We are looking at a generation of people coming through who have grown up with these other platform types (social media and such) and have some level of expectations about what similar platforms should provide.

This is the same generation of people who have largely abandoned social media and hide in small discords and group chats, at least in the Anglosphere. I am 26 and almost none of my irl friends use Facebook or Twitter. The average age of active Facebook users for example is over 40, with 65% of users over the age of 35. The only aggregations of people my age and younger that I've seen on Facebook (which I browse an absurd amount) are niche privated groups of english-speaking nerds from outside the anglosphere (where the facebook age bracket is typically younger).

Likewise, there really isn't any need for sharing this, albeit amusing, ****post at the end of your reply is there? It adds nothing to the debate other than you trying to belittle me and the arguments I have put forward.

So just like a downvote then? :^)

I honestly wasn't trying to belittle you, if I was I wouldn't have spent half an hour in video software. I made an arguably way more offensive image of Delinard a few months back and he took it quite well. I don't envy your job at all, If I woke up and I was either Callum or Armagan I would probably die instantly from internal bleeding. The Magnum Opus that is mfw bannerlord is a tragedy, not a comedy.
 

Oakenlix

Sergeant
i disagree
See, in order to scroll through these posts I had to spend 0.2 seconds that I'm never getting back. A like system could literally save lives.

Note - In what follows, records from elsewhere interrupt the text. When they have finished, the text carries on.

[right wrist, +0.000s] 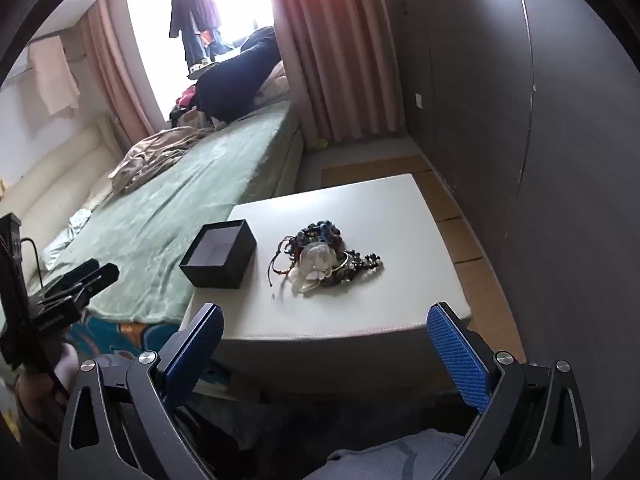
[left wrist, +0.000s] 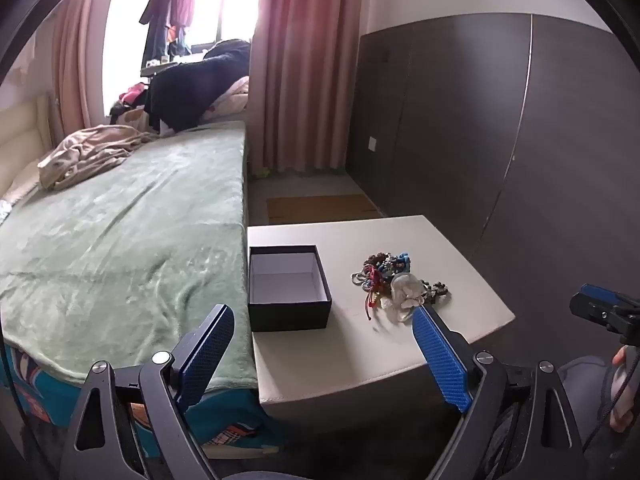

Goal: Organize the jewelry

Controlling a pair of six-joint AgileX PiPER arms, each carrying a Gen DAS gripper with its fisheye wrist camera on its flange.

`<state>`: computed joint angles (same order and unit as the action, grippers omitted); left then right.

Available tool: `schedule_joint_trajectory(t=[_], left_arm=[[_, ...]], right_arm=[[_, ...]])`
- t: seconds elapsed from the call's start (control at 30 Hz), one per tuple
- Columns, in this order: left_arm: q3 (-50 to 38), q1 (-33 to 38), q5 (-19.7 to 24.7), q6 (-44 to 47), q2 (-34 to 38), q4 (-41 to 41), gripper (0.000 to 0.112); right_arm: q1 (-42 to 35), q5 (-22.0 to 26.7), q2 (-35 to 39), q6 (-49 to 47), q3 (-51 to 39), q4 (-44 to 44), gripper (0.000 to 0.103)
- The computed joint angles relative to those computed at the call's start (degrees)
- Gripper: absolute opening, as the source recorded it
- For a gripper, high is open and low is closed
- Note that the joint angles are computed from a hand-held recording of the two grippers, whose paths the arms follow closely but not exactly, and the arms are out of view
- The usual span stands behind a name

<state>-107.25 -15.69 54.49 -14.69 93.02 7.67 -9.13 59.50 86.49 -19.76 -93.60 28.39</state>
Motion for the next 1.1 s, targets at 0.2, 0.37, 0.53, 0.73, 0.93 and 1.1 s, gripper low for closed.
schedule_joint_trajectory(t=[0.2,0.37,0.53,0.73,0.93,1.1], left_arm=[[-0.4,2.6,-0.1,3.0,0.1,-5.3,0.091],[0.3,2.4,-0.9,3.2,0.0,-5.2,0.091],[0.4,2.6,-1.3,3.4,-0.1,-5.6,0.091],[-0.5,2.6,-0.6,3.0,0.6,-5.9,0.091],[-0.6,2.5,-0.8,2.3,0.9,-5.5,0.091],[0.2,2.5,-1.3,2.1,0.6,-5.4,0.091]], right_arm=[[3.5,-0.6,1.1,3.2,-1.6,-4.8,0.103],[3.4,-0.5,-0.4,2.9,-0.6,-4.8,0.103],[2.8,-0.7,0.2,2.0,-0.4,-3.4,0.103],[2.2,-0.7,0.6,1.4,-0.3,-2.1,0.103],[1.5,-0.3,0.7,0.9,-0.7,-1.6,0.103],[1.4,-0.5,0.7,1.0,-0.6,-1.4,0.103]])
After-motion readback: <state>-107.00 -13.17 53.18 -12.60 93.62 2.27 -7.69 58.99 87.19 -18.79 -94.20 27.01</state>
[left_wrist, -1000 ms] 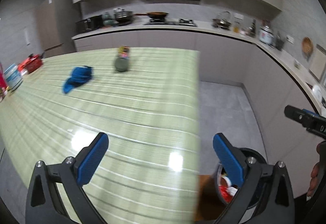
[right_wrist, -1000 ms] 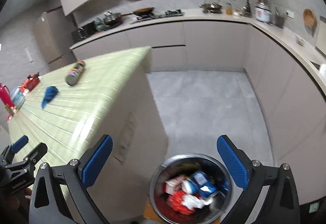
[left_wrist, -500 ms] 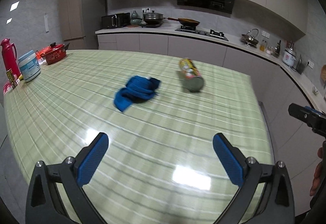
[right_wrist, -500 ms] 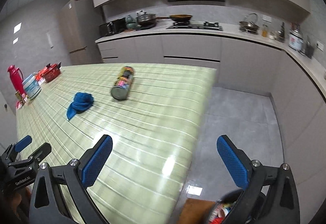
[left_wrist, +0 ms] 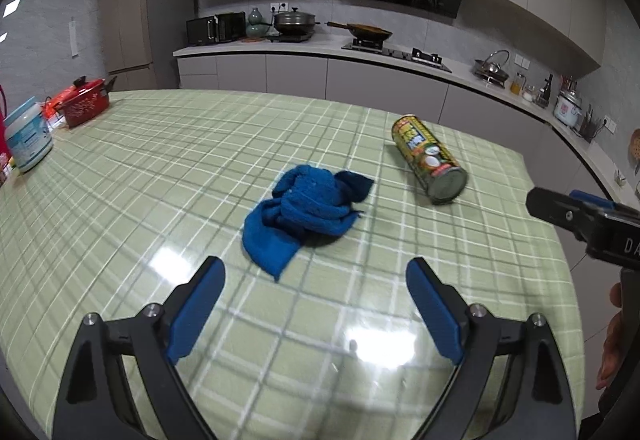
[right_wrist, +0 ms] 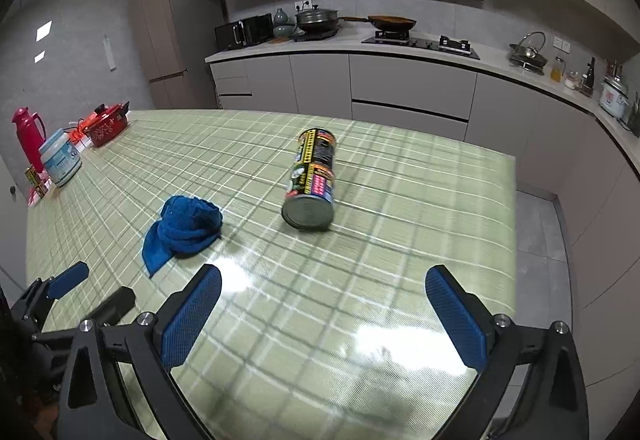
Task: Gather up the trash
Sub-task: 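Move both tools back toward the blue towel and drink can, then grasp the blue towel with the left tool while the right tool grasps the black drink can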
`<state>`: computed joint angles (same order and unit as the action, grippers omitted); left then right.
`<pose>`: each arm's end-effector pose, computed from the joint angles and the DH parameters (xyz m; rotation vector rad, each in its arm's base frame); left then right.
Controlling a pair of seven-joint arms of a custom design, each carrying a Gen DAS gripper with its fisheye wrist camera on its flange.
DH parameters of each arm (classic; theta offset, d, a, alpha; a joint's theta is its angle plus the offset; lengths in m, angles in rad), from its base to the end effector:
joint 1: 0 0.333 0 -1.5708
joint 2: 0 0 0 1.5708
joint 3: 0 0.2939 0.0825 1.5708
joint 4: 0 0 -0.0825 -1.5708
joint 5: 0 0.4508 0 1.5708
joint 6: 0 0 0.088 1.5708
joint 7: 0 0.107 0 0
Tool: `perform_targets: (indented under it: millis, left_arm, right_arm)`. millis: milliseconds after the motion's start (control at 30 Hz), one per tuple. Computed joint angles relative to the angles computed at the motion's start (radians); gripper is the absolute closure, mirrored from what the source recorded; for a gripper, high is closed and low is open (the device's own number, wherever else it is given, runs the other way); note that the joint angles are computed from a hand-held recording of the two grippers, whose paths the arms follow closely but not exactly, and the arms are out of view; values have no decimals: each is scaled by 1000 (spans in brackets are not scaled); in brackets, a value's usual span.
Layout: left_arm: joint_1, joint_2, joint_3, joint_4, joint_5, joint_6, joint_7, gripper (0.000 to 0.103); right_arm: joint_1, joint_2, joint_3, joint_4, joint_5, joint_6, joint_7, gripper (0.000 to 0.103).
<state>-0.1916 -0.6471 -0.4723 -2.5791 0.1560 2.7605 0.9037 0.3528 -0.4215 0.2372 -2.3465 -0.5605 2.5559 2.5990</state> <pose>0.3796 -0.3104 0.4925 -1.6338 1.8948 -0.9056 0.4428 0.3133 0.5122 -1.6975 1.7859 -0.6831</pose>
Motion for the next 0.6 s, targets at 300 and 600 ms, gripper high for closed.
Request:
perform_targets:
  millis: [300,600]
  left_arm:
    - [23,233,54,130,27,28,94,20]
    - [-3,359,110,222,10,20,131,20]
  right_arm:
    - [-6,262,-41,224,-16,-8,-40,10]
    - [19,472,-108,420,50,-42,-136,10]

Requiring people to use words and arguments for discussion raises the bar for engagement.
But why restrict this engagement bar in the first place? Its not like we're voting for something important with likes and dislikes, its just a tiny bit of extra info to go along with posts that may indicate a post that's particularly worth reading. Extra information is always good, unless it gets in the way of other stuff, which in this case it doesn't.